Al entrar en la habitación, María no enciende la luz. La ventana da a un patio interior y va derecha a bajar la persiana. A tientas, busca el interruptor de la mesilla a la vez que se tumba atravesada sobre la cama. Solo se ha descalzado y aflojado el botón superior del vaquero. Boca arriba, cierra los ojos y piensa que es el vientre de Lola sobre el que reposa su cabeza. Pero no consigue sentir la electricidad ni el cosquilleo de aquella piel, no escucha la voz de Lola diciéndole «te quiero».
El silencio parece una zarpa sobre su garganta y, para romperlo, suelta en voz alta y con rabia un «¿por qué?» antes de sacar del bolso el móvil y la Astra. Coge primero el teléfono y busca el video que Lola le mandó al principio de estar juntas. La voz de Nina Simone canta ‘I put a spell on you’. Cuando la canción acaba, la vuelve a reproducir, una y otra vez. Así hasta que el cansancio de sus músculos en tensión se aflojan y se duerme, aunque no quiera.

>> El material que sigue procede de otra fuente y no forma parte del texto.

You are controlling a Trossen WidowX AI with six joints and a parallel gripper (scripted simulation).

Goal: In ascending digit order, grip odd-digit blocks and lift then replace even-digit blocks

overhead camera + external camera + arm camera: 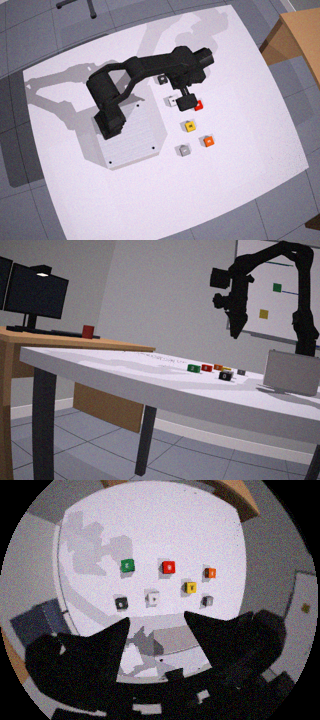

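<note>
My gripper tip is now 120 mm above the black block and 100 mm to the right of it. From my gripper tip the other things lie so: white block: 120 mm below; then yellow block: 120 mm to the right, 120 mm below, 10 mm ahead; then red block: 120 mm below, 80 mm ahead, 50 mm to the right.
</note>
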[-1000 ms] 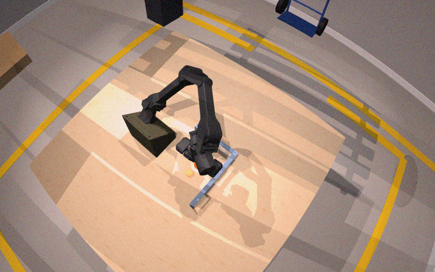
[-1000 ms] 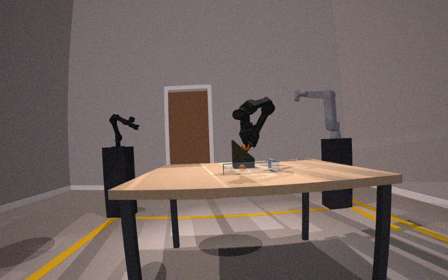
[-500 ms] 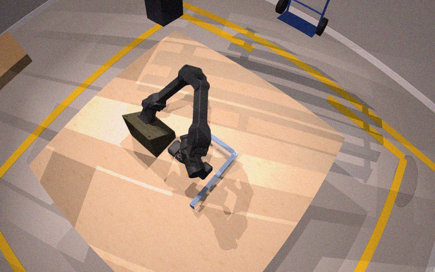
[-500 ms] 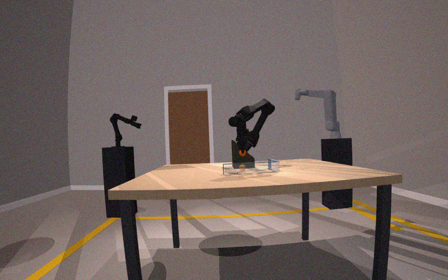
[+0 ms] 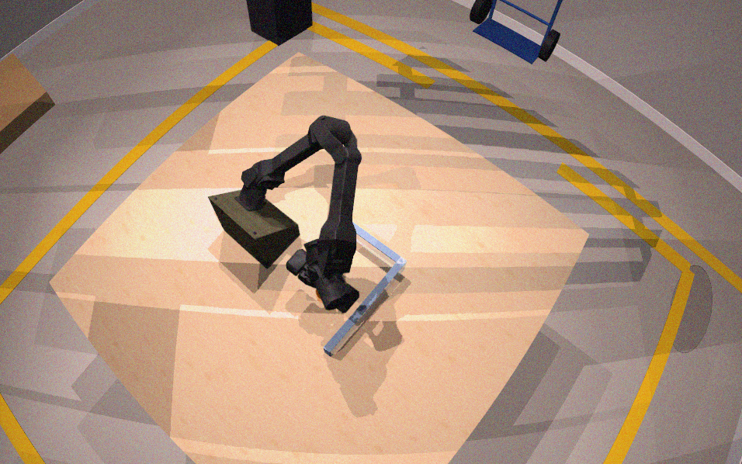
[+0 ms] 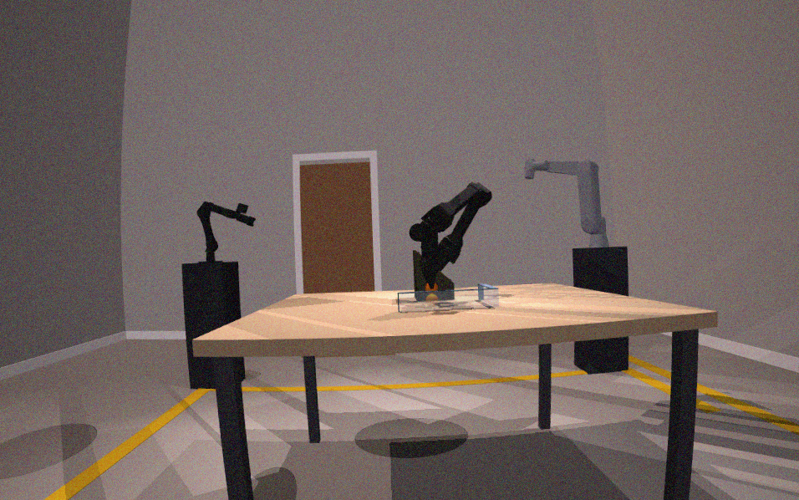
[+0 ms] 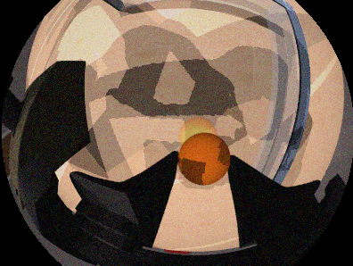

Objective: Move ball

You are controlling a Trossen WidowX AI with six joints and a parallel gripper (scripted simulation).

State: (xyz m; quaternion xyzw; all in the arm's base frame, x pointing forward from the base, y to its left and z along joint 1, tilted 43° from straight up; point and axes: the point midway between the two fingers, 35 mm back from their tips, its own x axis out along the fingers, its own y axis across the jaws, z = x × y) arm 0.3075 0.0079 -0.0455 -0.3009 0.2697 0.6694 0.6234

A María le despierta el murmullo de una conversación. Enciende el movil y ve que es casi medianoche. Pone atención, pero no consigue entender ninguna palabra. Un escalofrío le recorre la columna y piensa que, tal vez, la policía ya la haya descubierto. Con Lola, una puta más descuartizada en la cuneta, no se dieron ninguna prisa en buscar culpables. Ahora, aunque el ‘Patrón’ fuera  camello y   ‘padrote’, como los llamaban en su tierra, correrían tras la asesina, más al saber que era una de las pupilas.
Lo que estaba segura María es que no eran los amigos del ‘Patrón’. Esos no preguntaban. Directamente, hubiera sentido las balas quemándole el pecho.

María se levanta de la cama, pega el oído a la puerta y cuando oye a Emilia decir: «Carmen Sánchez… es una mujer mayor, para nada parecida a la foto que me muestra, inspector» piensa que no puede perder más tiempo. Vuelve a la cama, conecta de nuevo el video de Lola y con una última lágrima rodando por sus mejillas, coge la pistola, la lleva hasta el cielo del paladar y, presionando con los dos pulgares sobre el gatillo, dispara.

La música todavía suena cuando el inspector y Emilia irrumpen en el cuarto. Sobre el eco del disparo, Emilia grita «No, no, no» y gira la cabeza llevando sus manos hasta los ojos.